Ademais, registro cotidiano aposto num diário, em espontâneos termos que em seguida seriam acompanhados pela doutora. Assim: “hoje, quando saí para o trabalho fiquei olhando meu vizinho que estava lavando o carro na rua. Sem camisa e com um short transparente molhado, dava pra ver muito… Olhei, admirei, mas segui em frente. Nunca o imaginei em cima de mim. Mas ainda penso num colega que trabalha comigo e aparenta um estado permanente de sofrimento e solidão. Nunca o vi tentar seduzir ninguém e é justamente nisso que esta seu charme. As colegas de trabalho já comentaram vez ou outra que gostariam de cuidar dele, pobrezinho. Acredito que ele tenha consciência disso e contente-se em ser um simples objeto de desejo, nada mais. Talvez sinta o mesmo que eu agora no curso do tratamento: um terrível medo de dar um passo adiante e estragar tudo – emprego, família, a vida passada e futura.”

“Mas, enfim…ainda sobre meu vizinho lavando o carro, senti uma vontade enorme de chorar pensando que estava vendo uma pessoa igual ao meu marido e a mim. Um dia será o nosso único dia a dia. O filho terá crescido, saído de casa e estaremos aposentados, lavando o carro ou pagando alguém que faça isso por nós, embora depois de determinada idade convém fazer coisas irrelevantes para passar o tempo, acreditar que nosso corpo ainda funciona bem, que não perdemos a noção do dinheiro e continuamos fazendo certas tarefas com humildade.”

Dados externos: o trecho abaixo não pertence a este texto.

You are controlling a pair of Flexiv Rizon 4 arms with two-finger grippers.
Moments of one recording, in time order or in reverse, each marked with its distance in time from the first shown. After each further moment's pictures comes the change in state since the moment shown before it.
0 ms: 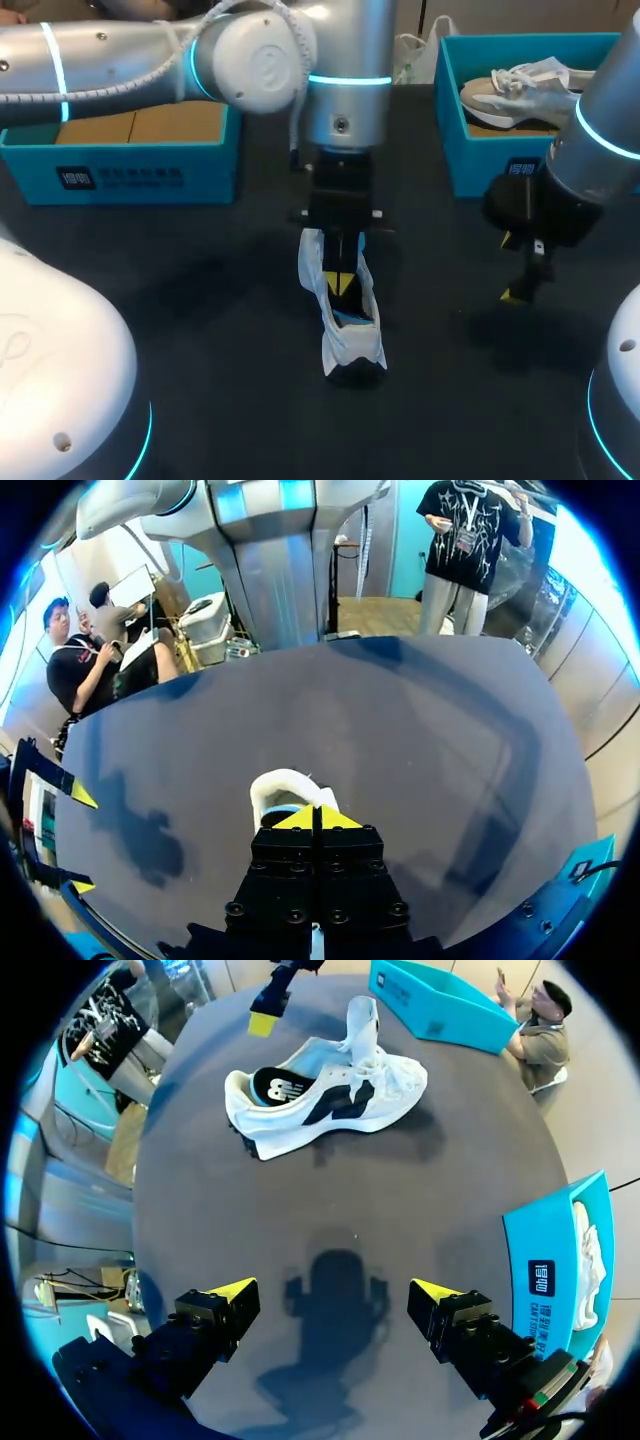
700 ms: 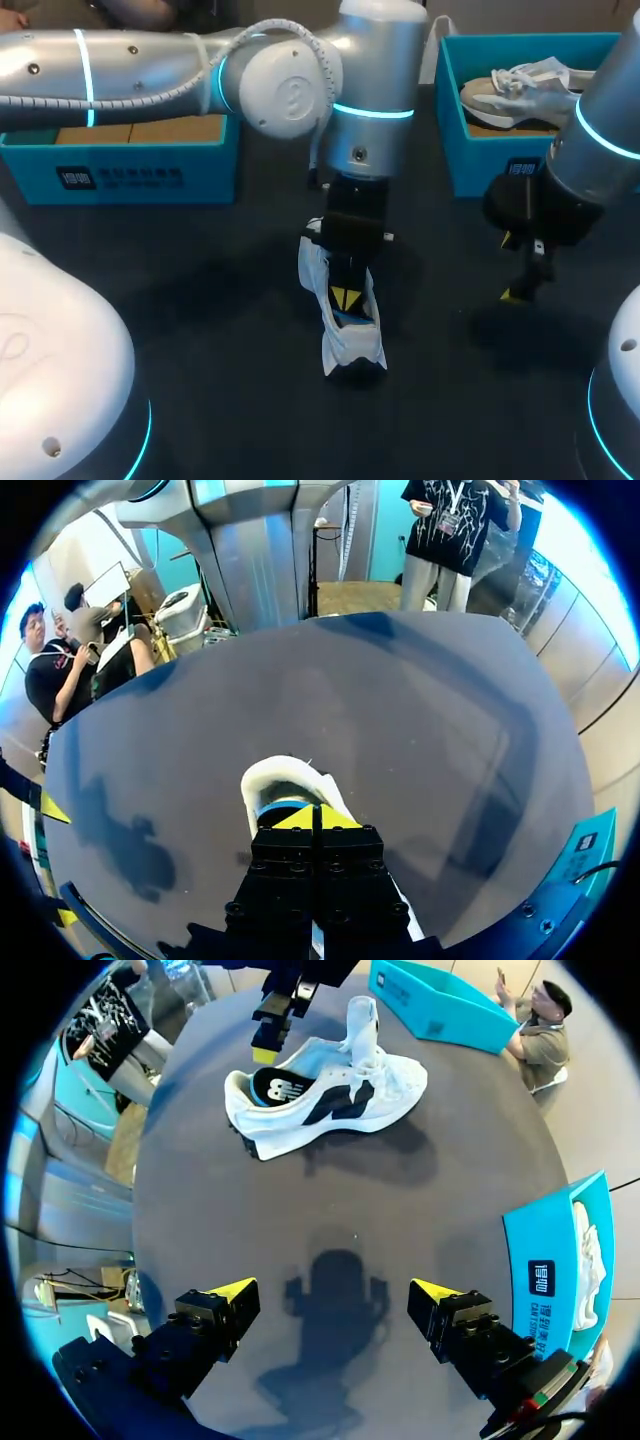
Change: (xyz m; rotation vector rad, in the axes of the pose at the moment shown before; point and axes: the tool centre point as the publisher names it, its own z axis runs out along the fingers) left arm -0.008 0.016 0.027 -0.057 0.076 0.064; right arm 0.000 0.000 0.000 0.000 0.000 0.000
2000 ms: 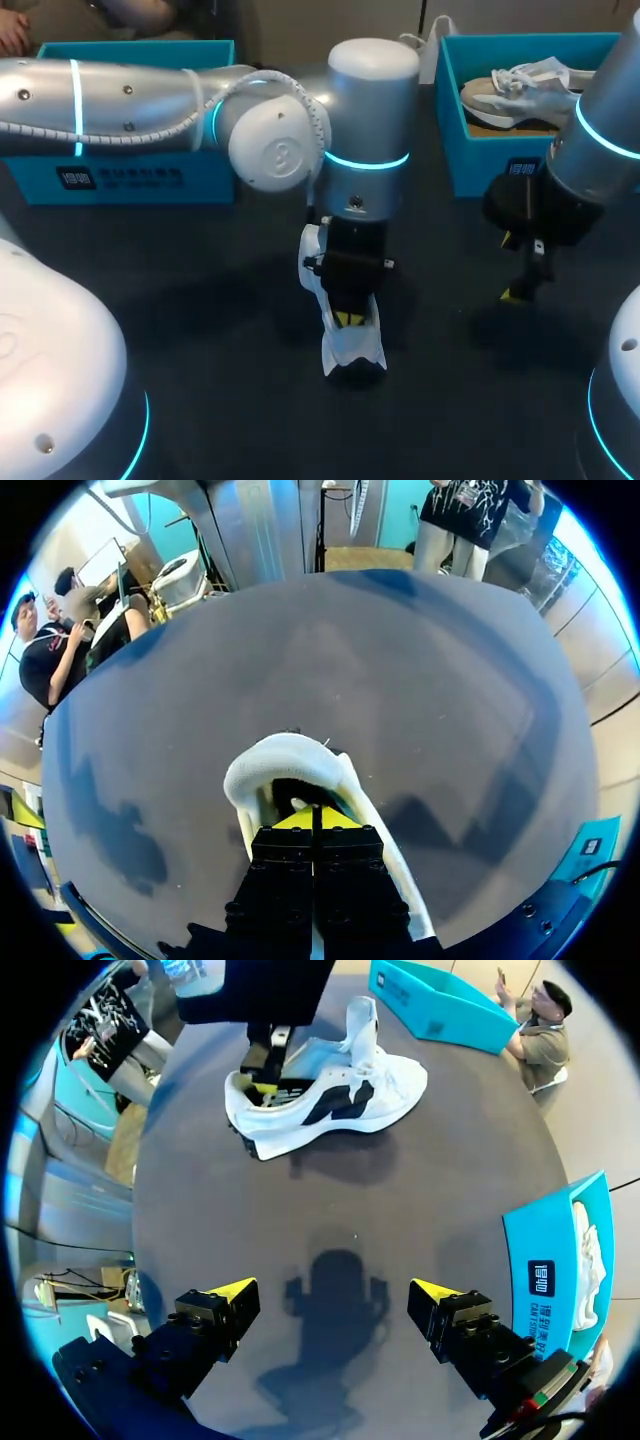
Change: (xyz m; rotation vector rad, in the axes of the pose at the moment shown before) left arm -0.006 0.013 0.036 -0.173 -0.017 -0.024; right arm 0.000 0.000 0.000 0.000 0.000 0.000
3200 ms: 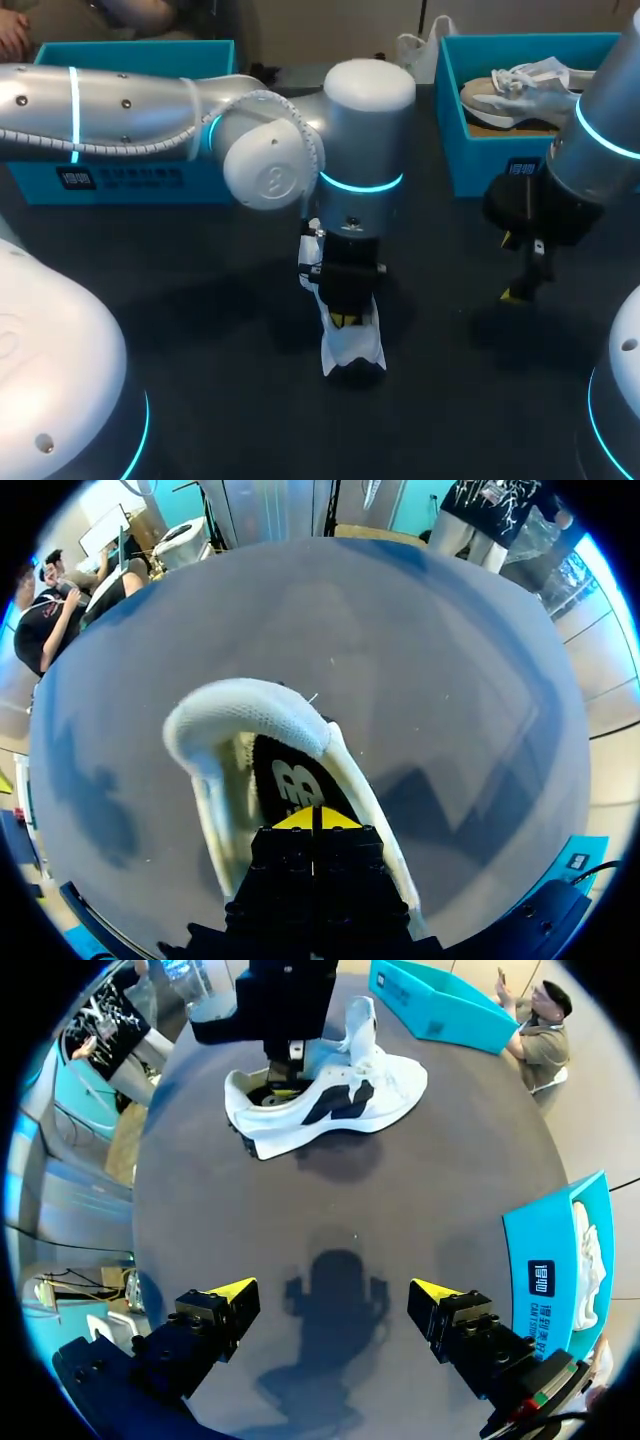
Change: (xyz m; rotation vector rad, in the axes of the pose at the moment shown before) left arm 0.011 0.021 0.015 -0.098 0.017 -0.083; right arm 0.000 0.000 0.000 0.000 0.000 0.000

Enfim, finalmente apura-se a cura dos distúrbios de comportamento que assolou a nova companheira do cliente do escritório jurídico em seguida à formalização do seu divórcio com a esposa, quando nos procurou apenas nesse sentido, mas resultando no mais narrado. Lembramos que é comum esse frenesi todo que os estudiosos dizem-no atender como climatério que corresponde em parte à menopausa feminina. Apontou-se a leitura do livro “O Poder do Subconsciente”, autoria do Dr. Joseph Murphy, um sucesso com mais de 1 milhão de exemplares aqui vendidos. Dele se diz “não é mágica, não é mito nem é lenda” (Conclusão).